# Task item
The expected answer is the full listing, repeated exactly and free of images.

# Collected material
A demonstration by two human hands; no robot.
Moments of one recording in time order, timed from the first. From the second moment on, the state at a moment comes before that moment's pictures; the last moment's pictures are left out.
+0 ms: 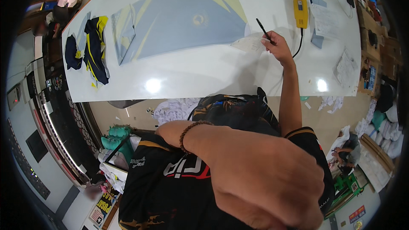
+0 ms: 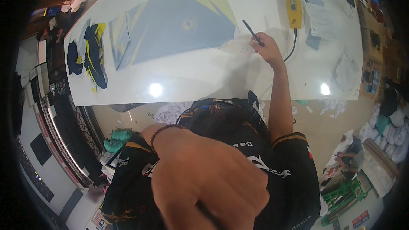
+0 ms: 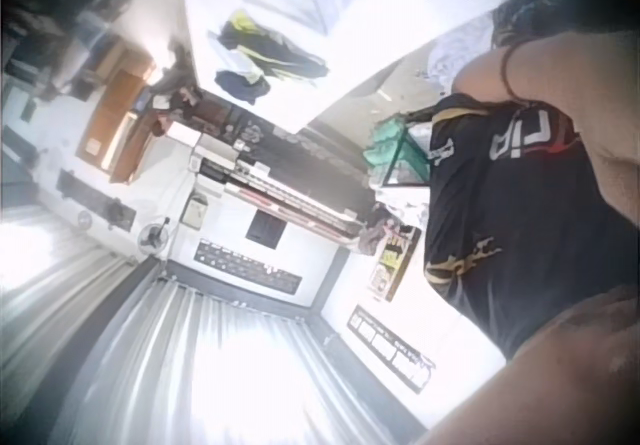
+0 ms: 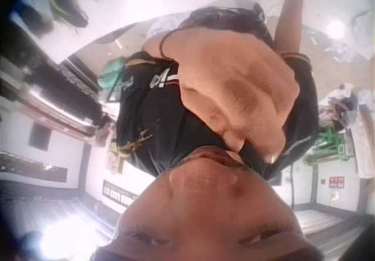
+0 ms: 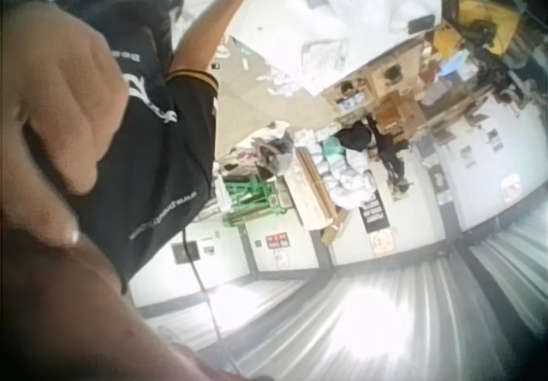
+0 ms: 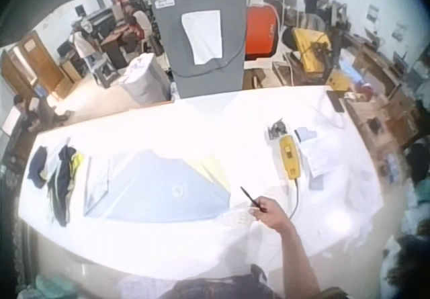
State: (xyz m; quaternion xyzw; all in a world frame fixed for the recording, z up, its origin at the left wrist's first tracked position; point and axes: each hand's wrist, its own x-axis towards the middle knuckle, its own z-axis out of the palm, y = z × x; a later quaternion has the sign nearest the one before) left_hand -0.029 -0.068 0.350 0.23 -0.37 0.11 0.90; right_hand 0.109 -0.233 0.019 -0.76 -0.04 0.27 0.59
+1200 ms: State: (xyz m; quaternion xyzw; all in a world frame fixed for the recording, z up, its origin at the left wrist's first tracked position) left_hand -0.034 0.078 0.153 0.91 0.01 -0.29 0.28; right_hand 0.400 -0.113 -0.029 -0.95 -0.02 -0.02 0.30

# Answer to this task
A demonstration by two human hands; no robot.
Moments of one recording in time order, timed from the first. From the second moment on, the state at a moment comes before that moment's pictures; the last moment's pictures are left out.
+0 ms: 
+0 ms: 
+0 ms: 
+0 ms: 
+0 ms: 
+0 ms: 
State: (xyz m; quaternion xyzw; all in a world frame fixed for the recording, z up, its origin at the left wrist's first tracked position; point and axes: each hand's wrist, its own x-axis towards the middle knuckle, its own z-axis out of the palm, y = z × x; a later quaternion has the sign nearest the one before) left_hand -0.029 -0.068 0.350 0.23 -0.37 0.11 0.90; right_hand 0.109 -0.233 0.019 -0.76 -0.04 0.27 0.59
+1200 ms: State: (xyz m; quaternion xyzw; all in a world frame fixed for the recording, z up, its origin at the left wrist's first tracked position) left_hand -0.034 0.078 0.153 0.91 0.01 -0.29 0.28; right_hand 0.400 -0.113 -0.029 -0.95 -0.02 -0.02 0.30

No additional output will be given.